Abstract

Abstract Background The very high power short duration ablation by mean of the QDOT Micro catheter was demonstrated to be safe and effective to achieve pulmonary vein isolation (PVI) in atrial fibrillation (AF) patients. Data from large multicentric registries are still lacking. Purpose We sought to investigate whether different ablation approaches may impact procedural outcomes. First, the hybrid approach (Qmode+, 90 W for 4 sec, at the posterior wall of the left atrium and Qmode modality AI-guided at the anterior wall) was compared to the ablation performed exclusively with the Qmode+ modality. Second, we investigated the impact of the type of anesthesia. Methods The AIR HPSD registry is a multicentric real world data registry including patients undergoing AF ablation by mean of the QDOT Micro catheter.

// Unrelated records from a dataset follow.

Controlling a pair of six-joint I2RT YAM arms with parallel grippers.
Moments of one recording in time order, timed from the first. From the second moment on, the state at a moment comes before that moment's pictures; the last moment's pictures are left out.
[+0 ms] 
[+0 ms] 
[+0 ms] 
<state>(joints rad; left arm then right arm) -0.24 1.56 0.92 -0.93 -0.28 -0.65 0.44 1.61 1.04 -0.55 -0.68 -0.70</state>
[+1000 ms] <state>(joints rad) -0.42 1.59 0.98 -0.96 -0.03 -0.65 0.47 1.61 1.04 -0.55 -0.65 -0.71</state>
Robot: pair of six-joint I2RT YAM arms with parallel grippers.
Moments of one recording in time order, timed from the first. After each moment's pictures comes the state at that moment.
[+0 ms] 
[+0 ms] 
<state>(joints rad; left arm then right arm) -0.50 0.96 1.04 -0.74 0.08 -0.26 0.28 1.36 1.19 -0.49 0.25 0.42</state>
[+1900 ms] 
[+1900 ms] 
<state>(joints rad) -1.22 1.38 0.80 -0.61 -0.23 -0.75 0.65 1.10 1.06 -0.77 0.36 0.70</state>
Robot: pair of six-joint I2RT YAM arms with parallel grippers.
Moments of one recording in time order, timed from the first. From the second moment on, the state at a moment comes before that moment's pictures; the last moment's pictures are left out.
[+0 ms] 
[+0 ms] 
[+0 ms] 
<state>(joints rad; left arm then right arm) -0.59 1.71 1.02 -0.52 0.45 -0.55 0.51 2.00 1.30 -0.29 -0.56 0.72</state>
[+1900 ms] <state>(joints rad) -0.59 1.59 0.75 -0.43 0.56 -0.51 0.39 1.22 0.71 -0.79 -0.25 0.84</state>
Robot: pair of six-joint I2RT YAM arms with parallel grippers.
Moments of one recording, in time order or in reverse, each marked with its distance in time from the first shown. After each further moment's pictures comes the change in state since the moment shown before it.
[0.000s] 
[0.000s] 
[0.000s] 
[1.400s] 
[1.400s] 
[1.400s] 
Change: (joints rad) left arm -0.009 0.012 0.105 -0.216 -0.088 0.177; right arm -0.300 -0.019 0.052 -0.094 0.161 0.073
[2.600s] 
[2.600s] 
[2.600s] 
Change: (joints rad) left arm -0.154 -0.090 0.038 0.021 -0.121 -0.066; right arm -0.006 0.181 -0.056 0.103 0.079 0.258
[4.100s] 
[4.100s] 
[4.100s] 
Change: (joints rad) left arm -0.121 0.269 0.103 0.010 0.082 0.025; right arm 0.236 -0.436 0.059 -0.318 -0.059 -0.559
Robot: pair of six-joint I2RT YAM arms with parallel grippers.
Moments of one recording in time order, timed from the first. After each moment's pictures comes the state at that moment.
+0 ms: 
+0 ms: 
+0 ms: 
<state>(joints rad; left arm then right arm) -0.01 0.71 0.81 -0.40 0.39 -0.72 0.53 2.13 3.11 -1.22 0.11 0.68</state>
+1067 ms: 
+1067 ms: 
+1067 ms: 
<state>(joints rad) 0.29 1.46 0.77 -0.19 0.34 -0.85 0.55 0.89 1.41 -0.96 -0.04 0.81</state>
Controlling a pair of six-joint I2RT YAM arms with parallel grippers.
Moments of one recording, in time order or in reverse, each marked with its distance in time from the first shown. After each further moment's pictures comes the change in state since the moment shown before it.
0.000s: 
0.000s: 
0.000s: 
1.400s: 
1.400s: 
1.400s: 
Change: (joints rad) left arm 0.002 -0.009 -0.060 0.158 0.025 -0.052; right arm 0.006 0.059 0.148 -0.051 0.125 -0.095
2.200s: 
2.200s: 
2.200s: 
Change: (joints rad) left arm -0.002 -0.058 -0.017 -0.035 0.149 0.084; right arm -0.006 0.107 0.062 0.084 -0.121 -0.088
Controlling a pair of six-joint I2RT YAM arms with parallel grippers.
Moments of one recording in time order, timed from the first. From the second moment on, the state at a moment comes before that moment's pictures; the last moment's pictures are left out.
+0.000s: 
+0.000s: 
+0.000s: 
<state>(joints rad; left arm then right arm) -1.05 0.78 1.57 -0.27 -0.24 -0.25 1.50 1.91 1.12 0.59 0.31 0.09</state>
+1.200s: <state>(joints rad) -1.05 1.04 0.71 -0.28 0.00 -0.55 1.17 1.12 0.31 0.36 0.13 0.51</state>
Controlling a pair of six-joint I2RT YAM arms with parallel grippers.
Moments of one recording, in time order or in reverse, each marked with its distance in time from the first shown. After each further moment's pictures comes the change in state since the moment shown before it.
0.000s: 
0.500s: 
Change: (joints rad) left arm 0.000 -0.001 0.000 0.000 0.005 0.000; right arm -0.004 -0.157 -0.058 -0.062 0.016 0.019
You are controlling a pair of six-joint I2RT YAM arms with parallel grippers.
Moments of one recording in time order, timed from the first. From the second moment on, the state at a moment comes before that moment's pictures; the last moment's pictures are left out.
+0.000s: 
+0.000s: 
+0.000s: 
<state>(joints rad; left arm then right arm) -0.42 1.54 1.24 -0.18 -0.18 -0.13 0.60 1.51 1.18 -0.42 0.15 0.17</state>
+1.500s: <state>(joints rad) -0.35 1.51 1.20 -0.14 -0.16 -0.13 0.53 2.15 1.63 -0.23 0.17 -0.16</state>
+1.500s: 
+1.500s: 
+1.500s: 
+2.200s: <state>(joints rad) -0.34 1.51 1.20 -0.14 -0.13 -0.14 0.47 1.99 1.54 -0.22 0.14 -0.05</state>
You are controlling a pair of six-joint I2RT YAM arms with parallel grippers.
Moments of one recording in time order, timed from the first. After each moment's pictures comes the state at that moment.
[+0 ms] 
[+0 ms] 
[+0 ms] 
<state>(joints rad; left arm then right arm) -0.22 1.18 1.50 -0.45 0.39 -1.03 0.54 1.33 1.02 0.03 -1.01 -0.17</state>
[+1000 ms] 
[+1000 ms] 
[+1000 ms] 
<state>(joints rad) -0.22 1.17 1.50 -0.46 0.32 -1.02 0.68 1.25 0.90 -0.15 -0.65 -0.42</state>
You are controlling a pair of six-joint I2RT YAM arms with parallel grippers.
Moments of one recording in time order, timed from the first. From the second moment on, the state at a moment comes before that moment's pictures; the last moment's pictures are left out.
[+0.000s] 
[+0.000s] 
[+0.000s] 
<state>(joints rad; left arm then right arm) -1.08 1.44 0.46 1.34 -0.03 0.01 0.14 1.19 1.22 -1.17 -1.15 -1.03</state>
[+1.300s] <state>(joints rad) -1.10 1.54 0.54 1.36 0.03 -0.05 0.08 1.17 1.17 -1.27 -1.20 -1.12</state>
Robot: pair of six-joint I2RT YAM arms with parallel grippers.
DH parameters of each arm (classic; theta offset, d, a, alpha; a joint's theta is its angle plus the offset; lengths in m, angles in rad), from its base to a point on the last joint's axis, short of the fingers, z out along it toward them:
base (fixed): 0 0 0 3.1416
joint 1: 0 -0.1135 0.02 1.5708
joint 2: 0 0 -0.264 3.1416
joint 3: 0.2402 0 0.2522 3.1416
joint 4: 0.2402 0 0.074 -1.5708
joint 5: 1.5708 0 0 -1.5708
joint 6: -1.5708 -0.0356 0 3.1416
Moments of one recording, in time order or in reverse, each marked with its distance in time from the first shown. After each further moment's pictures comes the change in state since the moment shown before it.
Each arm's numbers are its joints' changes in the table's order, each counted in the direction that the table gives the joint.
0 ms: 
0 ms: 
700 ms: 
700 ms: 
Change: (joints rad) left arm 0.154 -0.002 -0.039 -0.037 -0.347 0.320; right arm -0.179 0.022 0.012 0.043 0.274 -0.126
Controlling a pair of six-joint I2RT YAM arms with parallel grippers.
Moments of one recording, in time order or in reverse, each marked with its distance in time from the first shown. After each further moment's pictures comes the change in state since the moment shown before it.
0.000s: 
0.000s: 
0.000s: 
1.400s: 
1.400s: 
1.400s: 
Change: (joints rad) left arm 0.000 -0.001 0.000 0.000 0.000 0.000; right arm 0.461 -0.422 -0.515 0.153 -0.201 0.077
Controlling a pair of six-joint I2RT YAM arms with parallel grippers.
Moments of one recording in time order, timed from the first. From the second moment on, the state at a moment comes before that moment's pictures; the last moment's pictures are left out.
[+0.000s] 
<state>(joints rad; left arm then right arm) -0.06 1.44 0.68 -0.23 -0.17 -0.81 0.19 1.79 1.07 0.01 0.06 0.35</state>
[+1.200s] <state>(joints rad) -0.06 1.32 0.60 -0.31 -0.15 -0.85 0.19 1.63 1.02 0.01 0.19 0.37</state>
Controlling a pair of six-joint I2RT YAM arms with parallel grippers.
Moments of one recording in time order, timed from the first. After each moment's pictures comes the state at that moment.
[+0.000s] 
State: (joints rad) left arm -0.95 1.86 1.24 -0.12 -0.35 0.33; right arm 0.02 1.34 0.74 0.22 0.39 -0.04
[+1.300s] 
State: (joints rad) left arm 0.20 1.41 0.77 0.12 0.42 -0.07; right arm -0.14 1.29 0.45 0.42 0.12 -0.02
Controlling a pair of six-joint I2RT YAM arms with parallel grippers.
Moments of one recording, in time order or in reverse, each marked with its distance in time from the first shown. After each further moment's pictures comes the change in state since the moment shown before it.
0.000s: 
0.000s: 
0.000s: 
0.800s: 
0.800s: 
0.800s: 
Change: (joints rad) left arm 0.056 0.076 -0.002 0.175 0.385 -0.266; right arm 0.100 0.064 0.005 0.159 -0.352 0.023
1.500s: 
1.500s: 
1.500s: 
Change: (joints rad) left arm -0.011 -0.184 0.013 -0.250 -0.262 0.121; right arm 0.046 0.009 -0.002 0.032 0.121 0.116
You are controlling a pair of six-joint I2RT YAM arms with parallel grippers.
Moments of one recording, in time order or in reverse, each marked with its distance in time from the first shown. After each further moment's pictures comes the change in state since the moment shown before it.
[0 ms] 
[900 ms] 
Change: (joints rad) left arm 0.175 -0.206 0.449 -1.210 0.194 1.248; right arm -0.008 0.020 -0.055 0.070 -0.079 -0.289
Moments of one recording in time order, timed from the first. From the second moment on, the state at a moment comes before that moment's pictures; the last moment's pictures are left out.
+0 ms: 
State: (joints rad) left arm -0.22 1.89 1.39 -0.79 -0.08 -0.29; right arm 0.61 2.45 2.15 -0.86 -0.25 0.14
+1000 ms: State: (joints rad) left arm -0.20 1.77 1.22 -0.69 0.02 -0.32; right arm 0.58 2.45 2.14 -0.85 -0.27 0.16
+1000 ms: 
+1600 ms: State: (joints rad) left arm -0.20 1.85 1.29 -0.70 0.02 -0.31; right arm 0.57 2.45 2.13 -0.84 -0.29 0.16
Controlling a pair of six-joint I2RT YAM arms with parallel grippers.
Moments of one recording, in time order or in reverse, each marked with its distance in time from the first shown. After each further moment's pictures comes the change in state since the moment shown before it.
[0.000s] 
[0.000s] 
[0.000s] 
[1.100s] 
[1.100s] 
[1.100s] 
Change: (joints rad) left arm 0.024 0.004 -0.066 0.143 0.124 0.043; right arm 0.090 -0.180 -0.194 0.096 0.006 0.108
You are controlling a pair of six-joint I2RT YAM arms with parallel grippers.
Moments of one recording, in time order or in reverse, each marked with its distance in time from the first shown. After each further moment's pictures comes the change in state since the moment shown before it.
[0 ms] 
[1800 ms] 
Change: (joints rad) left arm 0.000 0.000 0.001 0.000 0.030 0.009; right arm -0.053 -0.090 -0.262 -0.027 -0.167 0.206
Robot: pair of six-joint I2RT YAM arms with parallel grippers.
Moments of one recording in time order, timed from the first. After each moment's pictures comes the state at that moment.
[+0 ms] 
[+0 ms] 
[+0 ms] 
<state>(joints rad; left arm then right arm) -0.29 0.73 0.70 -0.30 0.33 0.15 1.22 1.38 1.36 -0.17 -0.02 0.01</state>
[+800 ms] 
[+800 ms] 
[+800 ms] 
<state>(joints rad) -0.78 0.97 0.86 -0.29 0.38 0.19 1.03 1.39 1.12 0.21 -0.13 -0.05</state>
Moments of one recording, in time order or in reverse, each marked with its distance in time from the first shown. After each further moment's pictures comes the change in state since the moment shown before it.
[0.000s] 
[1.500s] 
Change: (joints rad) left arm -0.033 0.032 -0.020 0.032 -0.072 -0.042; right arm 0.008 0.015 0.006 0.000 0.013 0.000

The ablation modality (hybrid/ Qmode+) and the type of anesthesia were left to operators’ preference. Results Overall, 330 patients were enrolled, 67% males, 71% had paroxysmal AF, the mean age was 61±11. Pulmonary vein isolation was reached in 100% regardless of the ablation modality or the anesthesia used. As for the first pass isolation (FPI) there was a trend toward higher rates in the hybrid group compared to the Qmode+ group (85% vs 74%, p=0.1). No differences in FPI were found between the general anesthesia/deep sedation group and the conscious sedation group (83% vs 81%, p=0.8), however when considering the Qmode+ group solely, the FPI was significantly higher in the general anesthesia/deep sedation group (84% vs 56%, p=0.006). As for the procedural time, this was significantly shorter in the general anesthesia/deep sedation compared to conscious sedation (82±21 vs 97±35 min, p<0.01), as well as in the Qmode+ group compared to the hybrid group (80±31 vs 102±30 min, p<0.01). Minor complications were observed in 1% of patients with no significant differences between groups. Conclusions The PVI can be safely and effectively obtained with both approaches, hybrid or Qmode+ solely, however the rate of FPI seems higher with the hybrid one. When adopting solely the Qmode+ modality the general anesthesia increases the rate of FPI.